Hace poco más de diez años, el movimiento B Corp aterrizó en España impulsado por una idea sencilla pero poderosa: que la empresa puede ser una de las fuerzas más transformadoras para construir un futuro mejor. Desde entonces, B Corp ha hecho crecer esta convicción hasta convertirla en un movimiento capaz de cambiar la manera como entendemos el éxito empresarial. Lo que empezó como una aspiración compartida se ha convertido en una comunidad que demuestra, con hechos, que generar valor económico, social y ambiental a la vez no solo es posible, sino necesario.
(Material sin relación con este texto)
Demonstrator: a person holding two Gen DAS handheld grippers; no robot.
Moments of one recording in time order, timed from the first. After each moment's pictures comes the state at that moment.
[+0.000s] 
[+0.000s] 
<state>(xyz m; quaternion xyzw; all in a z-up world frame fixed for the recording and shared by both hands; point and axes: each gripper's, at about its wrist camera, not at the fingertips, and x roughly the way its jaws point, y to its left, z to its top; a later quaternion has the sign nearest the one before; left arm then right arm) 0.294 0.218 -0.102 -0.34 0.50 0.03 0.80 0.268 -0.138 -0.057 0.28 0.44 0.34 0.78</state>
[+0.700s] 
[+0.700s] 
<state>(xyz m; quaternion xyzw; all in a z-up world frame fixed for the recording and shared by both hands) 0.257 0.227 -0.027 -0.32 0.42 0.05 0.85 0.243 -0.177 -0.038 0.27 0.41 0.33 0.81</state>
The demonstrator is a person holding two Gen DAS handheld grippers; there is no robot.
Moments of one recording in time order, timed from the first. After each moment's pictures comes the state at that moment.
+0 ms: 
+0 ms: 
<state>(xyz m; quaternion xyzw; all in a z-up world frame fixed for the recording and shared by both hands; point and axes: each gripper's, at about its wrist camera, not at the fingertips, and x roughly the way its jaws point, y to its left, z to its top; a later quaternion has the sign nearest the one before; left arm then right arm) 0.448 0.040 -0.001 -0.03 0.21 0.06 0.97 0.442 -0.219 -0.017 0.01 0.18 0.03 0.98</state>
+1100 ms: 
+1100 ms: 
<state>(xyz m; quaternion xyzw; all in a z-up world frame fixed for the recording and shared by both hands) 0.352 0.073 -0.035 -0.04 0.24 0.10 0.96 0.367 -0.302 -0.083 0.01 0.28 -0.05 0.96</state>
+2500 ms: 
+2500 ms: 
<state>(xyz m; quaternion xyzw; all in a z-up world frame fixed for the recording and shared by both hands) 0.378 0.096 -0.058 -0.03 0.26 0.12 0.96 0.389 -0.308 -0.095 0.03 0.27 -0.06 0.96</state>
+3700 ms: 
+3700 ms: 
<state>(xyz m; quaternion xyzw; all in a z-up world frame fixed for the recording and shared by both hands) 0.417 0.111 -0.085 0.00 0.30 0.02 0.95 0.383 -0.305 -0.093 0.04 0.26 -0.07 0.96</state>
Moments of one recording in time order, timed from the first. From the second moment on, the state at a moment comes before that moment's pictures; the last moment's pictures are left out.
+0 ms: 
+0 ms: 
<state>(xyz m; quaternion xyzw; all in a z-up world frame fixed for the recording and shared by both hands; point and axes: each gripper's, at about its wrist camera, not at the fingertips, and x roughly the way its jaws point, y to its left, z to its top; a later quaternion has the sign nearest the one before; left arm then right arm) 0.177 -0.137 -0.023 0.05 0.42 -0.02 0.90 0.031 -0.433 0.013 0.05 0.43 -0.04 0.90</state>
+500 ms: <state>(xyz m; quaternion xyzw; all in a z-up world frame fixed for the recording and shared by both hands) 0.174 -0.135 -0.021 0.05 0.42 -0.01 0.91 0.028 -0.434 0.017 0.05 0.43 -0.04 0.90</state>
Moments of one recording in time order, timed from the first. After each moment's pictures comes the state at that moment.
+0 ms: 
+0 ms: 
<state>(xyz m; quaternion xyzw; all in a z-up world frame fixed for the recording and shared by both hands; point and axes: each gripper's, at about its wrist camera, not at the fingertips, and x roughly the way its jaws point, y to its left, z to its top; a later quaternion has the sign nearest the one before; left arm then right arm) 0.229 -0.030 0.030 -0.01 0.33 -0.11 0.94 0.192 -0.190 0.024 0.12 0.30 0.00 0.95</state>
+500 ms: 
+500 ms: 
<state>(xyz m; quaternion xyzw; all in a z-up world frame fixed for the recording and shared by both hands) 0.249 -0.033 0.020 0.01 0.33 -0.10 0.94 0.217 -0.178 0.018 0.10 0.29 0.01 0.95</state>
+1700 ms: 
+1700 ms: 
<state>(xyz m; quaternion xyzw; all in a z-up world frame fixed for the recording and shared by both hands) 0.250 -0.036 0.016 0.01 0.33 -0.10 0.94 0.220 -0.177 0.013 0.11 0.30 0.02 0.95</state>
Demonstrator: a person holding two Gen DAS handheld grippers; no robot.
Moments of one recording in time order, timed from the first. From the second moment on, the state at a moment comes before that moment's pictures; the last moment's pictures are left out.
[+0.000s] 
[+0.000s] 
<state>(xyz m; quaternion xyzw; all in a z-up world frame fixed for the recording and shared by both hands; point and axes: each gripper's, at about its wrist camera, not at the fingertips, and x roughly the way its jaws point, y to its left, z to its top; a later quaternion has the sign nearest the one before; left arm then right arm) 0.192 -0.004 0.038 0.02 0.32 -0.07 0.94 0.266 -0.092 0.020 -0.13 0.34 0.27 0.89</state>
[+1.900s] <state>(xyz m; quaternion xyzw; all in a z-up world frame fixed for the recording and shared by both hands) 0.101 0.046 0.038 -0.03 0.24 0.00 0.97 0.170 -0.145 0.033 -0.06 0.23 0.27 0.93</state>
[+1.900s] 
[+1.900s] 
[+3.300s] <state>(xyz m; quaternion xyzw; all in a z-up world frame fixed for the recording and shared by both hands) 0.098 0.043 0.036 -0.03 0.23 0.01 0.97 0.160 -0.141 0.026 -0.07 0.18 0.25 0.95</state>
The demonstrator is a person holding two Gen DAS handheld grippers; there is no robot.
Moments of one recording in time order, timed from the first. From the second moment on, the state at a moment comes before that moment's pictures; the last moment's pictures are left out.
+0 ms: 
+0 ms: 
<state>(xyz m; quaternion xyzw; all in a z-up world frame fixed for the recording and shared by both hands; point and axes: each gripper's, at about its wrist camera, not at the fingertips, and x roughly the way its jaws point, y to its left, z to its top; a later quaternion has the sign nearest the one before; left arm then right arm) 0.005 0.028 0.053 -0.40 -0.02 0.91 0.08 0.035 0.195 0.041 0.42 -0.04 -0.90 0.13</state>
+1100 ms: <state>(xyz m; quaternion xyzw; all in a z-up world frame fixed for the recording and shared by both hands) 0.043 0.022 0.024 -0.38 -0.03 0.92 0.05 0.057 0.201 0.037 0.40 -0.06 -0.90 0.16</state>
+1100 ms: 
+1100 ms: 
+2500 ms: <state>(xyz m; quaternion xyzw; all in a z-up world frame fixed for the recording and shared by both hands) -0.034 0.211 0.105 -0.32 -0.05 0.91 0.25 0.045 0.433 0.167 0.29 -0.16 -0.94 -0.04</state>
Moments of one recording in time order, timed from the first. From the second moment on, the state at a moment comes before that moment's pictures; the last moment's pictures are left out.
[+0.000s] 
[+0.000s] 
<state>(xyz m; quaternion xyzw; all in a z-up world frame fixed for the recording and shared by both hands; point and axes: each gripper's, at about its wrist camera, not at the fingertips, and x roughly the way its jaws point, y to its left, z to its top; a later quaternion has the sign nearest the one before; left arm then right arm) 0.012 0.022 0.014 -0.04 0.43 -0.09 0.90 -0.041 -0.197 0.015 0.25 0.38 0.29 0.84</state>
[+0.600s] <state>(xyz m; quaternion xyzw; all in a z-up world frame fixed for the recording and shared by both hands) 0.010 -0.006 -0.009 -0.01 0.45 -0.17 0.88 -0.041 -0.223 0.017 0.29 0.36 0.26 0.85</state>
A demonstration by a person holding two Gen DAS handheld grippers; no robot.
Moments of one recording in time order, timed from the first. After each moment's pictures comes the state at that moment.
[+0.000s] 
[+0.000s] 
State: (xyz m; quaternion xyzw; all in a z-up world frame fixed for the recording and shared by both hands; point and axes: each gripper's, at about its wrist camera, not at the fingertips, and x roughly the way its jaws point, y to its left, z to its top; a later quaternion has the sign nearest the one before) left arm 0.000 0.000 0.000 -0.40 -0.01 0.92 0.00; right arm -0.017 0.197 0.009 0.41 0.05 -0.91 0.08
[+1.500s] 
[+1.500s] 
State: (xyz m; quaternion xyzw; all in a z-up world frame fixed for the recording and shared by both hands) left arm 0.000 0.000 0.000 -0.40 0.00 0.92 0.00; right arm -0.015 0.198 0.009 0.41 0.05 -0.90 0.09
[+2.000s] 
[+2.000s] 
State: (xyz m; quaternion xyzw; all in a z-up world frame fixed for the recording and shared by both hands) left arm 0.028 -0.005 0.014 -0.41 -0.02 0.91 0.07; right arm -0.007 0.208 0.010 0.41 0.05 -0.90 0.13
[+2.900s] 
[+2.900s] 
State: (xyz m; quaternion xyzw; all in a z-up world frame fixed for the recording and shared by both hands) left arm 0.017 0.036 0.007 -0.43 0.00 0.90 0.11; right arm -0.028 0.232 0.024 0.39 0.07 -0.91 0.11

En Barcelona se hicieron los primeros pasos, en un entorno especialmente fértil para la innovación social y empresarial. En 2017 se logró el hito de las primeras 50 empresas certificadas, y se impulsaron iniciativas clave como Multiplicadores B y la Academia B: por un lado, una red de profesionales formados para promover los estándares B Corp; por el otro, una comunidad académica dedicada a la investigación sobre este nuevo modelo empresarial. Una vez establecidas las bases del movimiento, en 2019, se consolidó la creación de B Lab Spain como entidad independiente para impulsar el movimiento en todo el país.
El crecimiento se aceleró a partir de 2021. Se lograron las 100 empresas B Corp, se lanzó el manifiesto que reclamaba el reconocimiento legal de las empresas con propósito y se impulsaron iniciativas territoriales como Barcelona+B, reflejo del papel clave que esta ciudad ejerció como espacio de experimentación en esta nueva economía.
El año 2022 marcó un punto de inflexión histórico. Con más de 200 empresas certificadas, el movimiento lideró una movilización ciudadana y empresarial sin precedentes que consiguió la aprobación de las Sociedades de Beneficio e Interés Común (SBIC) dentro de la Ley Crea y Crece. España se situó así en vanguardia europea al reconocer jurídicamente las empresas que integran el impacto social y ambiental en su propósito.
En los años siguientes, la comunidad superó las 250 empresas, se fortaleció el liderazgo empresarial comprometido con el impacto y el movimiento siguió ganando visibilidad social. Campañas de alcance nacional como Se Escribe con B contribuyeron a consolidar una idea que hoy ya forma parte del debate económico: la empresa no puede limitarse a generar beneficios económicos, tiene que maximizar el valor que aporta a la sociedad.
Hemos demostrado que es posible construir una comunidad de empresas con propósito, y ahora esta comunidad está preparada para actuar de manera colectiva y multiplicar su impactoAl cumplirse el décimo aniversario en 2025, la comunidad logró las 334 empresas B Corp, mientras que cerca de 14.000 compañías en España ya utilizaban los estándares del movimiento para medir y mejorar su impacto. . Entre las empresas certificadas, destacan organizaciones tan diversas y reconocidas como Central Lechera Asturiana, Estrella Galicia (Hijos de Rivera), Ferrer, ECOALF o ISDIN. Hoy, una de cada tres personas en el país ya conoce el movimiento B Corp, y el 81% confía en este modelo empresarial.
Además, el año pasado presentamos la renovación más ambiciosa de nuestros estándares internacionales. A partir de ahora, ser una empresa líder implicará cumplir requisitos obligatorios en en siete grandes temas de impacto, como la acción climática, los derechos humanos, el trabajo justo o la gobernanza de las partes interesadas. Esta transformación marca el inicio de la segunda década de impacto del movimiento B Corp en España: hemos demostrado que es posible construir una comunidad de empresas con propósito, y ahora esta comunidad está preparada para actuar de manera colectiva y multiplicar su impacto.

En 2015 empezábamos este camino con un objetivo claro, muchas incertidumbres e infinidad de retos por delante. Hoy comenzamos esta segunda década del movimiento con la misma ambición, pero con algunas certezas que nos llenan de esperanza: que las empresas que sitúan el propósito en el centro de su actividad han demostrado más capacidad de resiliencia, atracción de talento y confianza, y que impacto y competitividad no son realidades opuestas, sino aliados inseparables. Sobre todo, que en un mundo de recursos finitos y desafíos globales crecientes, la sostenibilidad ya no es un atributo reputacional, si no una ventaja competitiva.
La primera década demostró que las empresas con propósito son posibles. La segunda, que empieza ahora, tiene que demostrar que son imprescindibles.